'''

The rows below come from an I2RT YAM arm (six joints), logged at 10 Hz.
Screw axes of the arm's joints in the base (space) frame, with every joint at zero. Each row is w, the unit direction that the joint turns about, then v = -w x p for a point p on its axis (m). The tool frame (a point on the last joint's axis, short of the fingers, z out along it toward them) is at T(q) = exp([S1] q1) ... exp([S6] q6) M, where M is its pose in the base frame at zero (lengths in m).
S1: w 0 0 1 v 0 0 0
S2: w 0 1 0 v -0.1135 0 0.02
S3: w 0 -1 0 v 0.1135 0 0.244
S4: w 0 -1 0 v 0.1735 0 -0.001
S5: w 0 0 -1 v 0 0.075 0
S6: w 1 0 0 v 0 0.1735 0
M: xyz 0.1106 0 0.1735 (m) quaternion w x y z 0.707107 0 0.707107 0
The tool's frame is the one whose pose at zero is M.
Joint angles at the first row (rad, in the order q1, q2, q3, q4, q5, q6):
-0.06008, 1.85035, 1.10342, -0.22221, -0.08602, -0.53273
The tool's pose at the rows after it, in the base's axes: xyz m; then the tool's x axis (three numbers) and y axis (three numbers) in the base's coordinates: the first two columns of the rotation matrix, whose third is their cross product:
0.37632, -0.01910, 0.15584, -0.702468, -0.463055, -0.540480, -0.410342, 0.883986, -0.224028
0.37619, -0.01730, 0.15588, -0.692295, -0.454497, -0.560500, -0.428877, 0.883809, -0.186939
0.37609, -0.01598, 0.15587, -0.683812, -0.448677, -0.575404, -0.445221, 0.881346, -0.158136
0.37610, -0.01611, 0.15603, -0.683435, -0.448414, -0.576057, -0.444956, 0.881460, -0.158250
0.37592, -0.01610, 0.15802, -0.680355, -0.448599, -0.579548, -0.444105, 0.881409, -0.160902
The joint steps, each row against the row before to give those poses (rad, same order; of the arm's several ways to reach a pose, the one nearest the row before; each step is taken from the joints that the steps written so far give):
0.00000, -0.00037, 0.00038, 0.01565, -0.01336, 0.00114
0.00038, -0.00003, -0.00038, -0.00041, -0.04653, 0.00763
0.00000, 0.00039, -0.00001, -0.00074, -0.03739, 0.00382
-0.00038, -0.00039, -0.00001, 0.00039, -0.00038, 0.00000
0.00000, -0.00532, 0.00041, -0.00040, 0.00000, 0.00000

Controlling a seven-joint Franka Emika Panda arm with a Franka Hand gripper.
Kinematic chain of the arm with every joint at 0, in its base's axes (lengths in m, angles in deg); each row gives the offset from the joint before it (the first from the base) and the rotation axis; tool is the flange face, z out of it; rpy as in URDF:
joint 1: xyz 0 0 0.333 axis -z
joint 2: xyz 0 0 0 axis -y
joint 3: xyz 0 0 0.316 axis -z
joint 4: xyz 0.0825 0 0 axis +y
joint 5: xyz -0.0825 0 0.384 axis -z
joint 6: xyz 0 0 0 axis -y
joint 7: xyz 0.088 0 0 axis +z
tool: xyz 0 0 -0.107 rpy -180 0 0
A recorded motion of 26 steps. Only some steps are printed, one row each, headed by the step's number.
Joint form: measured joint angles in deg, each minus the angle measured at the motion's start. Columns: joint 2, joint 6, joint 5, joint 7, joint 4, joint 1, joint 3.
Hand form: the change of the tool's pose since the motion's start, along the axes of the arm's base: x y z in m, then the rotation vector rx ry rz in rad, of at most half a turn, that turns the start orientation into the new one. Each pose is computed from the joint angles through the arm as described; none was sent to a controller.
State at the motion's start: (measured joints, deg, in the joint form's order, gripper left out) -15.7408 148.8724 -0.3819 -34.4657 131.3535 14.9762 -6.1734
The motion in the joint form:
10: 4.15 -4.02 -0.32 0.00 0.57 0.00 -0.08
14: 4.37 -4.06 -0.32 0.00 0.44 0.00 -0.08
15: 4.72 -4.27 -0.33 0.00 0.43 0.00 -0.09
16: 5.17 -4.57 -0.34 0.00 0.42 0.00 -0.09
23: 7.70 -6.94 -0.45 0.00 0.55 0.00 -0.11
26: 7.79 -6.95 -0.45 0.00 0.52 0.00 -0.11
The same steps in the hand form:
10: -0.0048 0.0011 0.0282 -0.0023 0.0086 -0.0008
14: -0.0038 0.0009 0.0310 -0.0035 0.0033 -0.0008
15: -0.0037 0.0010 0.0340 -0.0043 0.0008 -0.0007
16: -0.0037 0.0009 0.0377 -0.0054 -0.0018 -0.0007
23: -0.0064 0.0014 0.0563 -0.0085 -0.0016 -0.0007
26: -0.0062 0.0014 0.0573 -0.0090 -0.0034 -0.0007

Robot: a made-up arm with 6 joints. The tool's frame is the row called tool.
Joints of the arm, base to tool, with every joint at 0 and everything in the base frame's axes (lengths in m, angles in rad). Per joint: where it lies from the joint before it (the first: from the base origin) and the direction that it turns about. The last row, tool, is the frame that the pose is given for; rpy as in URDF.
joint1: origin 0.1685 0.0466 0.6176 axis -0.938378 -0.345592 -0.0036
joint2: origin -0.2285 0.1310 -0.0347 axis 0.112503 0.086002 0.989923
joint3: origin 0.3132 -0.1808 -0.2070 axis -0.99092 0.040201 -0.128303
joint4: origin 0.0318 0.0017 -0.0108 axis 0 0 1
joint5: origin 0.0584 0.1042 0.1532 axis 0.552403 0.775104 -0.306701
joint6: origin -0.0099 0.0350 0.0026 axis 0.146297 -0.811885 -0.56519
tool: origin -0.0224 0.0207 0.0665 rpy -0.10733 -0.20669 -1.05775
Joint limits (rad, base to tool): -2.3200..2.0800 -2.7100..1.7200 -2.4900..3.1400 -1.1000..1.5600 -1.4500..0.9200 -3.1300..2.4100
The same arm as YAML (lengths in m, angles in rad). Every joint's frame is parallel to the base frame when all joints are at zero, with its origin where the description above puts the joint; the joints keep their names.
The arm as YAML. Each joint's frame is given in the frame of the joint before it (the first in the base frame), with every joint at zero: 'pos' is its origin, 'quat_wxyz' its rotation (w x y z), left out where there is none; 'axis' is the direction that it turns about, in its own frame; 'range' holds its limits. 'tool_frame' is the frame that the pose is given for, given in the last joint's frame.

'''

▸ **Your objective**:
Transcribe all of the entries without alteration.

▸ **Your response**:
The rows below come from an I2RT YAM arm (six joints), logged at 10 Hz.
Screw axes of the arm's joints in the base (space) frame, with every joint at zero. Each row is w, the unit direction that the joint turns about, then v = -w x p for a point p on its axis (m). The tool frame (a point on the last joint's axis, short of the fingers, z out along it toward them) is at T(q) = exp([S1] q1) ... exp([S6] q6) M, where M is its pose in the base frame at zero (lengths in m).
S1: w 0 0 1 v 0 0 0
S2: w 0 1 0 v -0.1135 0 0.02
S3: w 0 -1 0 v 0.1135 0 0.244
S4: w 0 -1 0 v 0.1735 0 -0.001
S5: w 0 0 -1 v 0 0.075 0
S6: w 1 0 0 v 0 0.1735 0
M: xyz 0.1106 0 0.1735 (m) quaternion w x y z 0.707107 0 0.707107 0
The tool's frame is the one whose pose at zero is M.
Joint angles at the first row (rad, in the order q1, q2, q3, q4, q5, q6):
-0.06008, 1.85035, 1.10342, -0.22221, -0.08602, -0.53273
The tool's pose at the rows after it, in the base's axes: xyz m; then the tool's x axis (three numbers) and y axis (three numbers) in the base's coordinates: the first two columns of the rotation matrix, whose third is their cross product:
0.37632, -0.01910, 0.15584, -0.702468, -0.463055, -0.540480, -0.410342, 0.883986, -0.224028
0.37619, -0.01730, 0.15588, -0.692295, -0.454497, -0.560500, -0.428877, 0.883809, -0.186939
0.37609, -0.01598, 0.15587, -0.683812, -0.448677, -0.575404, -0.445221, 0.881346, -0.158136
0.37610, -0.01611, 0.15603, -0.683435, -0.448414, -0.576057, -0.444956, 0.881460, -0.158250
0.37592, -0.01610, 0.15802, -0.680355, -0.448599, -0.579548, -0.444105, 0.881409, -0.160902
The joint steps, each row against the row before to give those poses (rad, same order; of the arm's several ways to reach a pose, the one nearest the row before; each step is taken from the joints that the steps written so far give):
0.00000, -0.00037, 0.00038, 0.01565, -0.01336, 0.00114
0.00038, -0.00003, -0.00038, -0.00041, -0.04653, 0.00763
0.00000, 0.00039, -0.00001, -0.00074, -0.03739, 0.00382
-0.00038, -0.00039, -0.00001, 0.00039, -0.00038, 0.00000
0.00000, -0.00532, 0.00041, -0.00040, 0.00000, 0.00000

Controlling a seven-joint Franka Emika Panda arm with a Franka Hand gripper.
Kinematic chain of the arm with every joint at 0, in its base's axes (lengths in m, angles in deg); each row gives the offset from the joint before it (the first from the base) and the rotation axis; tool is the flange face, z out of it; rpy as in URDF:
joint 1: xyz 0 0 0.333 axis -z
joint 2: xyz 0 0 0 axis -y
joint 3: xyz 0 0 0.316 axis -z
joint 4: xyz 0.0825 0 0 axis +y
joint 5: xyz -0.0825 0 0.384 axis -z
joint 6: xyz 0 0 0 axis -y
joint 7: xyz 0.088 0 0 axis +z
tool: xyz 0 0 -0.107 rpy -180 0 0
A recorded motion of 26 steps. Only some steps are printed, one row each, headed by the step's number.
Joint form: measured joint angles in deg, each minus the angle measured at the motion's start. Columns: joint 2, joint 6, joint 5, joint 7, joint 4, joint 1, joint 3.
Hand form: the change of the tool's pose since the motion's start, along the axes of the arm's base: x y z in m, then the rotation vector rx ry rz in rad, of at most half a turn, that turns the start orientation into the new one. Each pose is computed from the joint angles through the arm as described; none was sent to a controller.
State at the motion's start: (measured joints, deg, in the joint form's order, gripper left out) -15.7408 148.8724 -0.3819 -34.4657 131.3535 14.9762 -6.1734
The motion in the joint form:
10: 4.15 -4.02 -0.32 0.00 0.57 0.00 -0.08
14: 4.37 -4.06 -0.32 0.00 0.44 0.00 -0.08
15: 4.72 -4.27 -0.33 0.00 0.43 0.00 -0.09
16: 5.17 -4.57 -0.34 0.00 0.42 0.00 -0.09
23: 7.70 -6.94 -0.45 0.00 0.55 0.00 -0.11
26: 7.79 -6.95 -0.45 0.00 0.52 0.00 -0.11
The same steps in the hand form:
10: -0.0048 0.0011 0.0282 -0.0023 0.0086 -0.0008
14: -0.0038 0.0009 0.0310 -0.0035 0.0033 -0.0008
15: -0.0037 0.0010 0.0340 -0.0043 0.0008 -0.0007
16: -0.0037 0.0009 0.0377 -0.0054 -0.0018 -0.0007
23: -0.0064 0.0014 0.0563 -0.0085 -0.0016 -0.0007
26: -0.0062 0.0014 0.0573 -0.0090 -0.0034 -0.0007

Robot: a made-up arm with 6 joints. The tool's frame is the row called tool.
Joints of the arm, base to tool, with every joint at 0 and everything in the base frame's axes (lengths in m, angles in rad). Per joint: where it lies from the joint before it (the first: from the base origin) and the direction that it turns about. The last row, tool, is the frame that the pose is given for; rpy as in URDF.
joint1: origin 0.1685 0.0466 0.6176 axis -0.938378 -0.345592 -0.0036
joint2: origin -0.2285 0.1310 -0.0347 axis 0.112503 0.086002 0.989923
joint3: origin 0.3132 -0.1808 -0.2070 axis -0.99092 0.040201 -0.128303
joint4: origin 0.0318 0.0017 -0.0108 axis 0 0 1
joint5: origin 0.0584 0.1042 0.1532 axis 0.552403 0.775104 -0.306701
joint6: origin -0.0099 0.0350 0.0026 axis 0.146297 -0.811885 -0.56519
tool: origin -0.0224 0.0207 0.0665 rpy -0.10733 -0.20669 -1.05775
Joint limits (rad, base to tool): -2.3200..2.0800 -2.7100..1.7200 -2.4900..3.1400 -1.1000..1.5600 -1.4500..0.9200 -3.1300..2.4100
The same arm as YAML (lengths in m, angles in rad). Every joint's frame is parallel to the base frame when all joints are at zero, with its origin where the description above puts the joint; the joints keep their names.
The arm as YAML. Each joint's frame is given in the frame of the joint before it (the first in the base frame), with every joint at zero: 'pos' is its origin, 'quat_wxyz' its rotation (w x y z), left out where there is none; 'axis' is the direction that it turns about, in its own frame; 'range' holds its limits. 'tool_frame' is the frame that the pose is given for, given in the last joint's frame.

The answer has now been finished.